= Description of the task =
Looking at the records below, state how many lines include the string "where" and add nothing further.

** Exercise material follows **

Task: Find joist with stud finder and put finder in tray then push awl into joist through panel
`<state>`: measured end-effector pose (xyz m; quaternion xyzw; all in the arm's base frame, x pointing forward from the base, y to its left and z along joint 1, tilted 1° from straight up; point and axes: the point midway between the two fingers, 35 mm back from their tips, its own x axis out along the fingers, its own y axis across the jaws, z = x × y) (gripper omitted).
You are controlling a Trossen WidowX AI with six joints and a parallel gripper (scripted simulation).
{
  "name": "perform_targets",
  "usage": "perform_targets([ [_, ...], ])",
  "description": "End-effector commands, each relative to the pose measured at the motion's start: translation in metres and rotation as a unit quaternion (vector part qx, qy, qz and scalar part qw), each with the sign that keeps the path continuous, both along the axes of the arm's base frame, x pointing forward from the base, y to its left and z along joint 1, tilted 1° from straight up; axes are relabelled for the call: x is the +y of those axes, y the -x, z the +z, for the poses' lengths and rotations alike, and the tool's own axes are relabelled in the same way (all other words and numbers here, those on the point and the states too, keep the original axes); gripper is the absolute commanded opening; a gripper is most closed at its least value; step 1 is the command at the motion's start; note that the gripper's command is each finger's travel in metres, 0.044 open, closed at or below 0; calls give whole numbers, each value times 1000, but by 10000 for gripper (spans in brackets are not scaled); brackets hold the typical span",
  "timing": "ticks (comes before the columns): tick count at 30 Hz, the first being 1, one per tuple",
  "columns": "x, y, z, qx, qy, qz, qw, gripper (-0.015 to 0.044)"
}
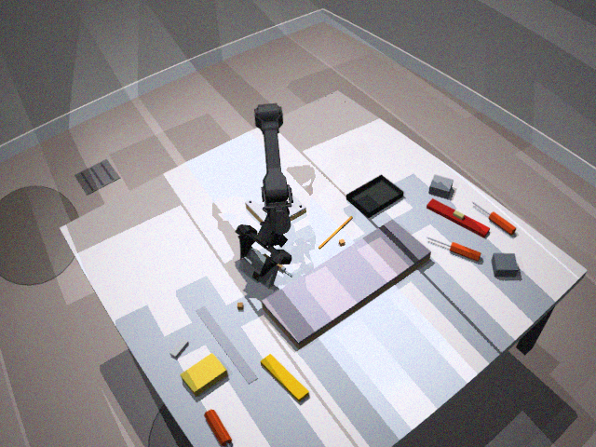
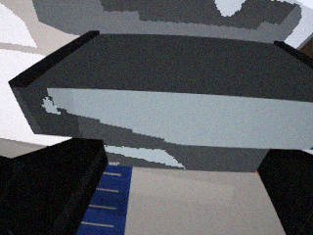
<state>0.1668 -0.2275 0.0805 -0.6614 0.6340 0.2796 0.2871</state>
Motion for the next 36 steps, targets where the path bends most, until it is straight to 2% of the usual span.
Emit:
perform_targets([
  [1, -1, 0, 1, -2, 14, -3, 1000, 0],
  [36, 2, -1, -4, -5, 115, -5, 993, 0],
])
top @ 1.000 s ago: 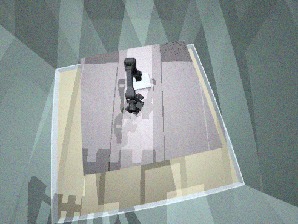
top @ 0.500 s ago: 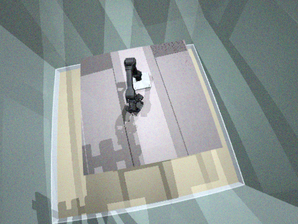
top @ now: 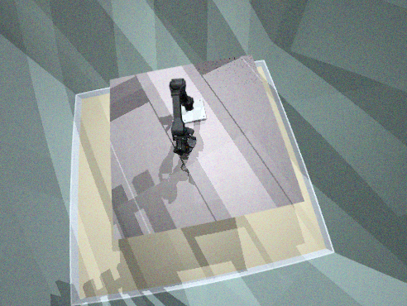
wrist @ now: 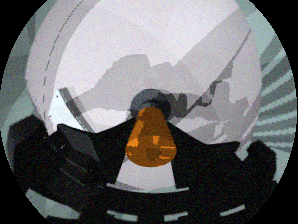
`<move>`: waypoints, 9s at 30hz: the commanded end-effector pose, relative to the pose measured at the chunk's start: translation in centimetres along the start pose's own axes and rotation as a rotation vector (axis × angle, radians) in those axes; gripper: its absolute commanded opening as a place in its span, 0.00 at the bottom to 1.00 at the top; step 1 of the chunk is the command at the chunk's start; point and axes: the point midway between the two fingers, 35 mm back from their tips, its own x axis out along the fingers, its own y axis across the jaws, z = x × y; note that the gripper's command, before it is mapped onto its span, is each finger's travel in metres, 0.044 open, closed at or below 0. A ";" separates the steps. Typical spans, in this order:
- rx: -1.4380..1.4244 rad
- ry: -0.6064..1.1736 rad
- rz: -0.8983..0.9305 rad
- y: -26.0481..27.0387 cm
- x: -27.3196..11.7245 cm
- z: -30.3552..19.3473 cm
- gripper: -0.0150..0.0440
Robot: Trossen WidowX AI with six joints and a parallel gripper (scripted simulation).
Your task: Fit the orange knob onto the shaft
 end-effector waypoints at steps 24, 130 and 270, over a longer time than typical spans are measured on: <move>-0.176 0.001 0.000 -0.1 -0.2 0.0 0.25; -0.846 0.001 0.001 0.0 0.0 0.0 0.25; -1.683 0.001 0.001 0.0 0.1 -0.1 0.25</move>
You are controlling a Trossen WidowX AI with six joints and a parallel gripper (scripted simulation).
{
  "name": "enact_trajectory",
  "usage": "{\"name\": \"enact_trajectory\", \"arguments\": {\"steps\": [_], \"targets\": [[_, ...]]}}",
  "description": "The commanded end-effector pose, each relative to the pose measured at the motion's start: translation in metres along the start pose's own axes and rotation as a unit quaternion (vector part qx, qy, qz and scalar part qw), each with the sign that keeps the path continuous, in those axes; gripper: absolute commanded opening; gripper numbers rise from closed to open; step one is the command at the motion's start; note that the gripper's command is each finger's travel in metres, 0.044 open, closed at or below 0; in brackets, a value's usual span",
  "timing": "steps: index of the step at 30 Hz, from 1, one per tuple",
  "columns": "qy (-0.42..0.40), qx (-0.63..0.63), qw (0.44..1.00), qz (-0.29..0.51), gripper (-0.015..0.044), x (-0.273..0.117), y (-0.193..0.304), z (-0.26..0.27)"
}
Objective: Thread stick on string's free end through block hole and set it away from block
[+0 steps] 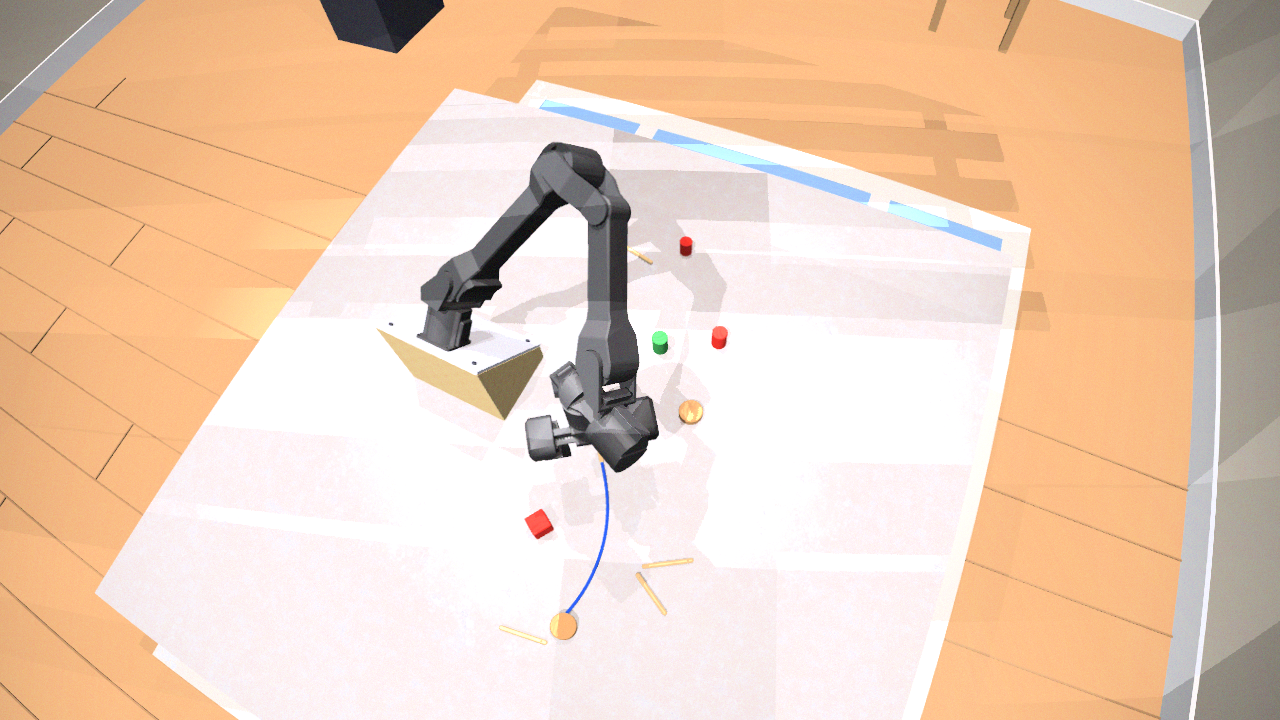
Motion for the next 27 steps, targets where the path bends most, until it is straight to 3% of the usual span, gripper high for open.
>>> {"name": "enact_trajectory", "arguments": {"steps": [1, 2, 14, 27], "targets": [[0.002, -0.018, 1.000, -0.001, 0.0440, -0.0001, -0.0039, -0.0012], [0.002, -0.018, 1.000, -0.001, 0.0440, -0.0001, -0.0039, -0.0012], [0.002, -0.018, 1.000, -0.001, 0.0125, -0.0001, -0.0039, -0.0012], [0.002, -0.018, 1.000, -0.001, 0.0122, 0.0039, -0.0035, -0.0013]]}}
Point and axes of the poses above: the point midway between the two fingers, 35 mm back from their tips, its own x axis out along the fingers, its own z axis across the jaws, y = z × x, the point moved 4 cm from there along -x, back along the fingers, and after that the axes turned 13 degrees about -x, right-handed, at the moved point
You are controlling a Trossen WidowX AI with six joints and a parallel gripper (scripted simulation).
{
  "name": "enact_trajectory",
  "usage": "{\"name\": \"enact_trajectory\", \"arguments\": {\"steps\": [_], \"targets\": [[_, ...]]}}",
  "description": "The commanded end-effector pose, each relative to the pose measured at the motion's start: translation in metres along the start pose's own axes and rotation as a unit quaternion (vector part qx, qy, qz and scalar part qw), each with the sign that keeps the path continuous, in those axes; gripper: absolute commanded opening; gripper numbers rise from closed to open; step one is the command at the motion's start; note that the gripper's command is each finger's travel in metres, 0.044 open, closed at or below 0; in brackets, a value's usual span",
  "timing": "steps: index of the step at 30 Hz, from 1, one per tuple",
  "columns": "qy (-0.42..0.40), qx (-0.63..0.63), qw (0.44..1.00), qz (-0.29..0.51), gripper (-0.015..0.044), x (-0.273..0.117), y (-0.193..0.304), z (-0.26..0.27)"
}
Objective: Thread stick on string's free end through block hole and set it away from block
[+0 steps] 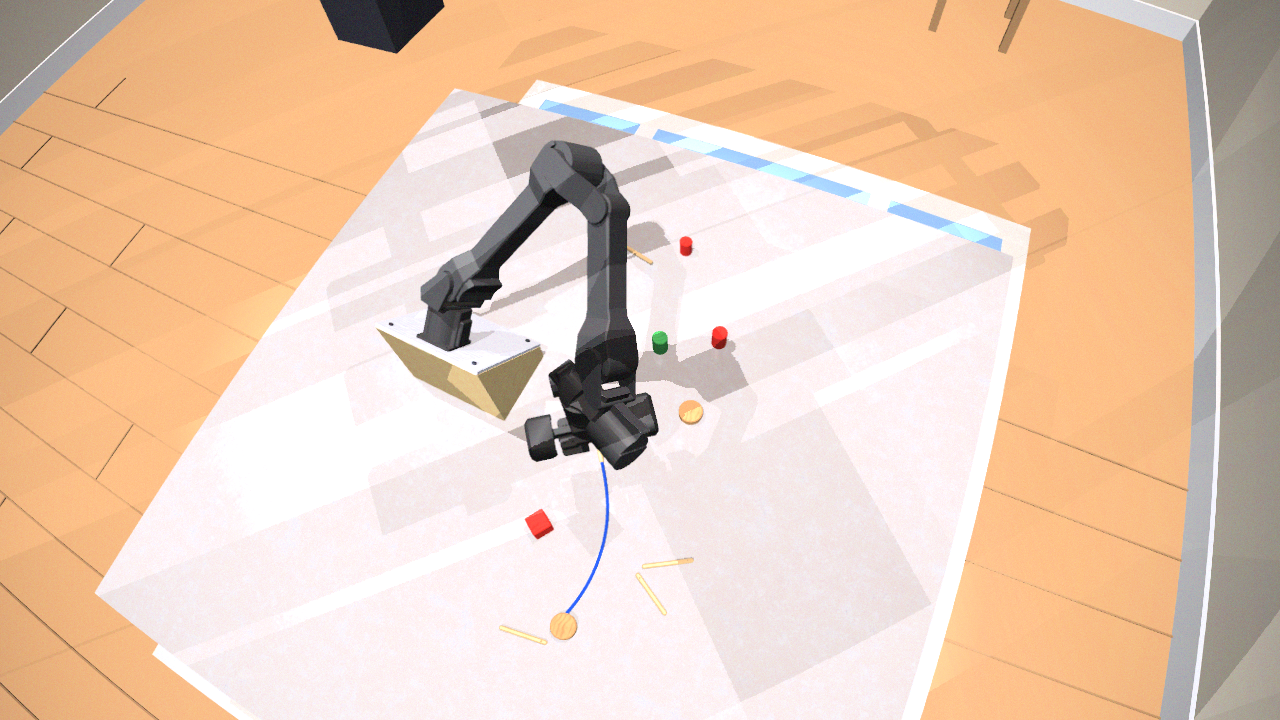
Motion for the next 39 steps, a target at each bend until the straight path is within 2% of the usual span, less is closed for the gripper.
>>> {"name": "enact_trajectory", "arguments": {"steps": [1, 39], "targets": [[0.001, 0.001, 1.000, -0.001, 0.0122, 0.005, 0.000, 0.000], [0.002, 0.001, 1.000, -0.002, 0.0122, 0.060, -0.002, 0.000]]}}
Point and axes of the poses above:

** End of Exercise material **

= Solution for this problem =
2